§ WORK ORDER
Check each line of the data for "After" and select those that have it.

§ TASK INPUTS
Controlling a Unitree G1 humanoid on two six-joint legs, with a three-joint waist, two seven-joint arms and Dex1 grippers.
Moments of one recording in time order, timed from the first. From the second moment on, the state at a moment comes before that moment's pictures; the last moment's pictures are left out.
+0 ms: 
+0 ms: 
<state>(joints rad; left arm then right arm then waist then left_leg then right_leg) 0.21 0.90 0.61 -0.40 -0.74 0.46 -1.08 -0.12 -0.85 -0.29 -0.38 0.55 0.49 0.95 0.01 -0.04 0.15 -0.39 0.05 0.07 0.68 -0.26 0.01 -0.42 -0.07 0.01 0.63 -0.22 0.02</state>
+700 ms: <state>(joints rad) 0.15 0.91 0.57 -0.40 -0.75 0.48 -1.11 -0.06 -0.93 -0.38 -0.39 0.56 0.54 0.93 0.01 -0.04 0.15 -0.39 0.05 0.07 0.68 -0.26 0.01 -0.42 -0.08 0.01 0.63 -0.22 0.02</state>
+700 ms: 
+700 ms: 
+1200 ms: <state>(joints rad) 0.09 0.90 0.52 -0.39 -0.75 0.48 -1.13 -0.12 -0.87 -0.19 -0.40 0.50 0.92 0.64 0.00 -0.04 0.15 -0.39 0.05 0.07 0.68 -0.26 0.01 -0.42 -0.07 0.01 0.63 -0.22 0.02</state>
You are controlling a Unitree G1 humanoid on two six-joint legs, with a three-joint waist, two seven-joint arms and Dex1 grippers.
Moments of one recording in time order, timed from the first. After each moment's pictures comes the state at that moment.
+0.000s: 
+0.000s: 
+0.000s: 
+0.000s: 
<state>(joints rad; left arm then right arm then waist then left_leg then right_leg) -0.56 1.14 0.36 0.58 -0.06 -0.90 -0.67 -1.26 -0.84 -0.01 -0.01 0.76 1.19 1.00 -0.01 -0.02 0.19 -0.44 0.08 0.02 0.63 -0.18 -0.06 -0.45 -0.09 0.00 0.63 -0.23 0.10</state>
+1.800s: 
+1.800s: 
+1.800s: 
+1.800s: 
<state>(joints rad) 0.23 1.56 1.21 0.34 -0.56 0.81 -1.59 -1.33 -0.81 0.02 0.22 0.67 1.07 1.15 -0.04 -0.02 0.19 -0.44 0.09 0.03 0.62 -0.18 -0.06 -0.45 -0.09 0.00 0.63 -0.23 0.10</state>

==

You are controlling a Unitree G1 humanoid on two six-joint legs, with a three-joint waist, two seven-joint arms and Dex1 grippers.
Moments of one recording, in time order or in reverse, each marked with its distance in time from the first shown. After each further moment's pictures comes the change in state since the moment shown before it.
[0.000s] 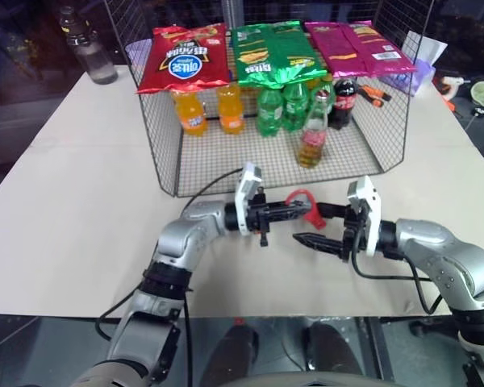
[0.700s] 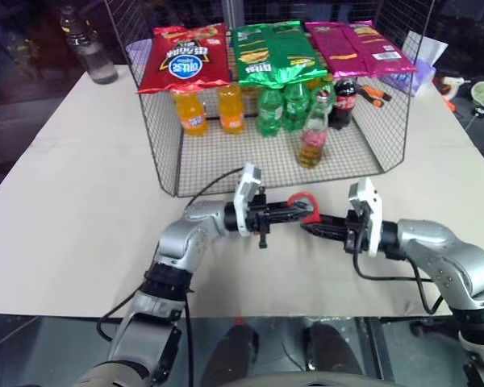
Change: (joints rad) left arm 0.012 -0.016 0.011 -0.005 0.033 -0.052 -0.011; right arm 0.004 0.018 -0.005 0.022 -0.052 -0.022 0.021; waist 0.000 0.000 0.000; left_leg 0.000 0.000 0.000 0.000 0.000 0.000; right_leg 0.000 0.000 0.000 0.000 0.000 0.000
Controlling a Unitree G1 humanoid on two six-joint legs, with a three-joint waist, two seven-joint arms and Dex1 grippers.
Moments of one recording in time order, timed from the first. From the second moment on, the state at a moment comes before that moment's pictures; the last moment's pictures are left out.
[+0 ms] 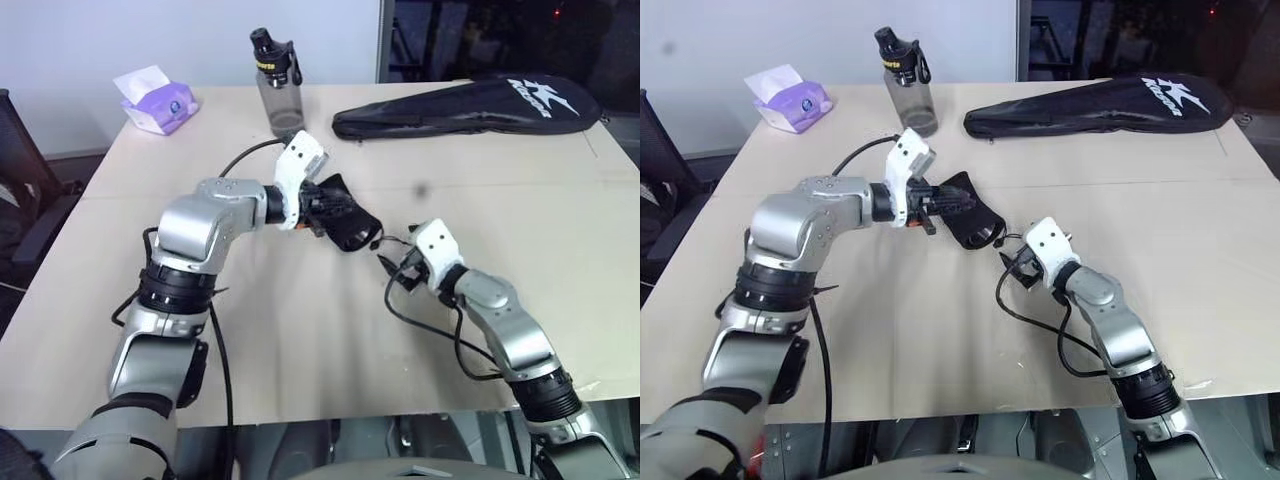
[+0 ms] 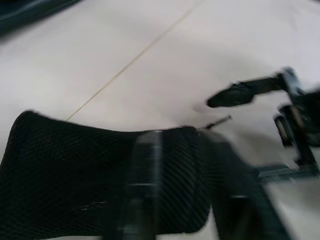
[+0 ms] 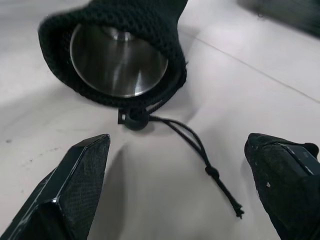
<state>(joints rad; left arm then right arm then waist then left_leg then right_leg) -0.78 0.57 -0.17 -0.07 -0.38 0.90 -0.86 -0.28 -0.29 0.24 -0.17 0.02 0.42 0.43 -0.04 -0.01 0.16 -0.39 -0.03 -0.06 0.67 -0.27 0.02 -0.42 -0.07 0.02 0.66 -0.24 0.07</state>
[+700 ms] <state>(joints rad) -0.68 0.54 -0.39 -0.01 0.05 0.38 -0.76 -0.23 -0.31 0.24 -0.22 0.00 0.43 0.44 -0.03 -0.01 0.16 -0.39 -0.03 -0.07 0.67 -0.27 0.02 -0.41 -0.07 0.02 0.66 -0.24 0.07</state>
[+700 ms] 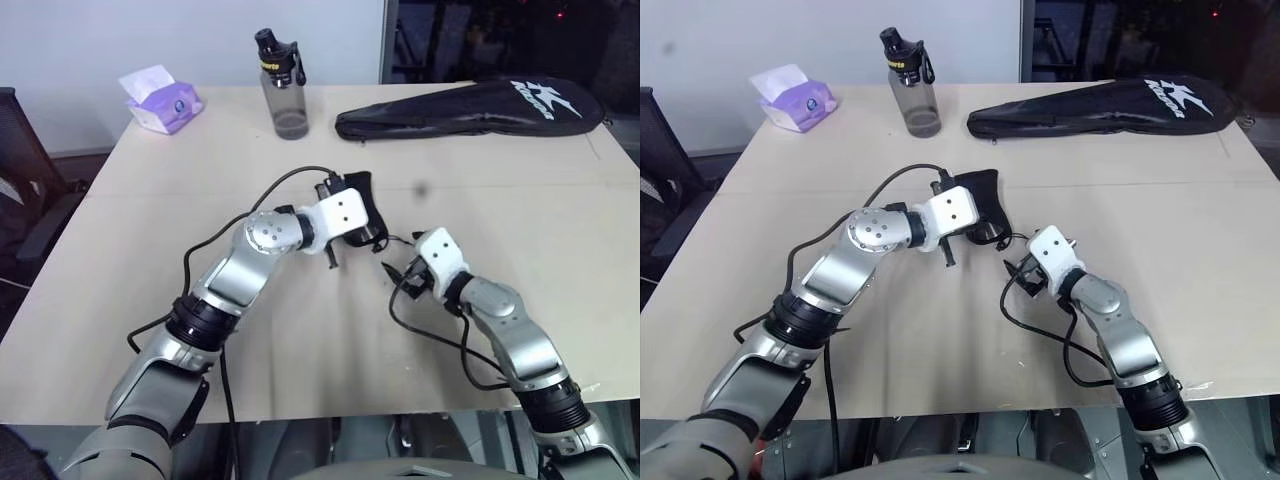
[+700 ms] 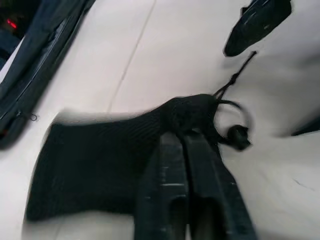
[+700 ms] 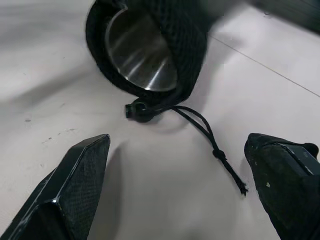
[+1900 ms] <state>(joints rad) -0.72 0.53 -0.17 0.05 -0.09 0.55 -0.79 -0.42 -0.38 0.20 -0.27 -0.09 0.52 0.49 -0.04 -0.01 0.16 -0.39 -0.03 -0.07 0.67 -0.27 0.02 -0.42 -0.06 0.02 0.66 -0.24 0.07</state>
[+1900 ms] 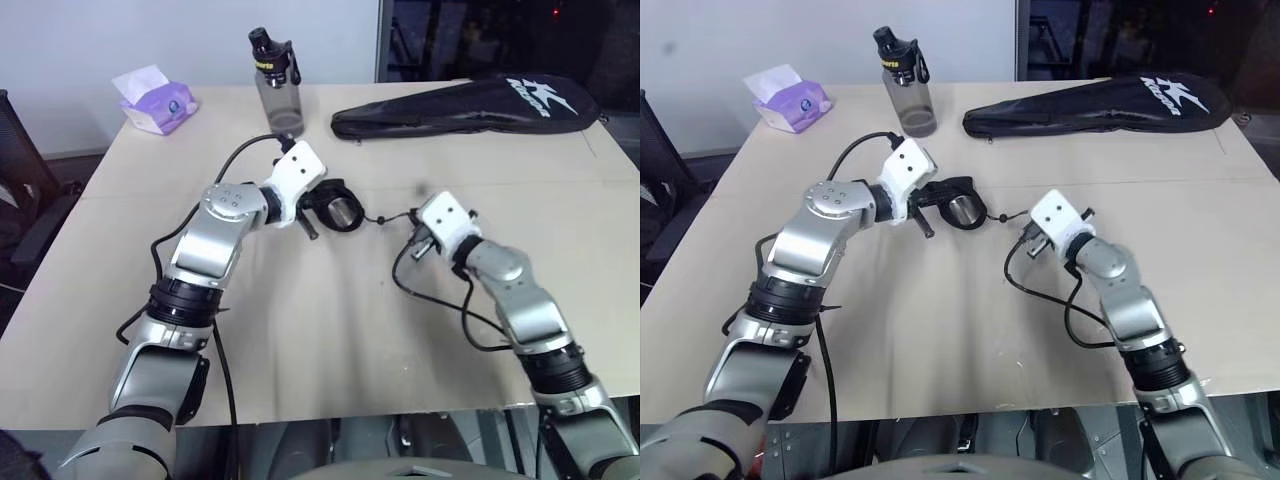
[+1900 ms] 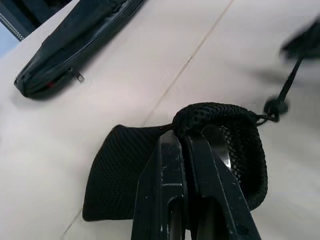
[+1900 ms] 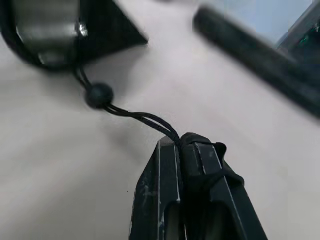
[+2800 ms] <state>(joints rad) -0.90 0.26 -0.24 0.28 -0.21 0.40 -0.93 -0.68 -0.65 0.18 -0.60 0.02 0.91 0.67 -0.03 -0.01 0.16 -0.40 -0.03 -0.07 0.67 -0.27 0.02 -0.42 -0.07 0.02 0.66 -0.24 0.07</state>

§ RESULT BELOW
Moments of one recording in time order, timed from the first. After each moment's pictures comes the state at that moment.
Moments of one recording, in time order or in reverse, each marked with its distance in time from the first shown. After each further moment's pictures comes the change in state since the moment shown before it.

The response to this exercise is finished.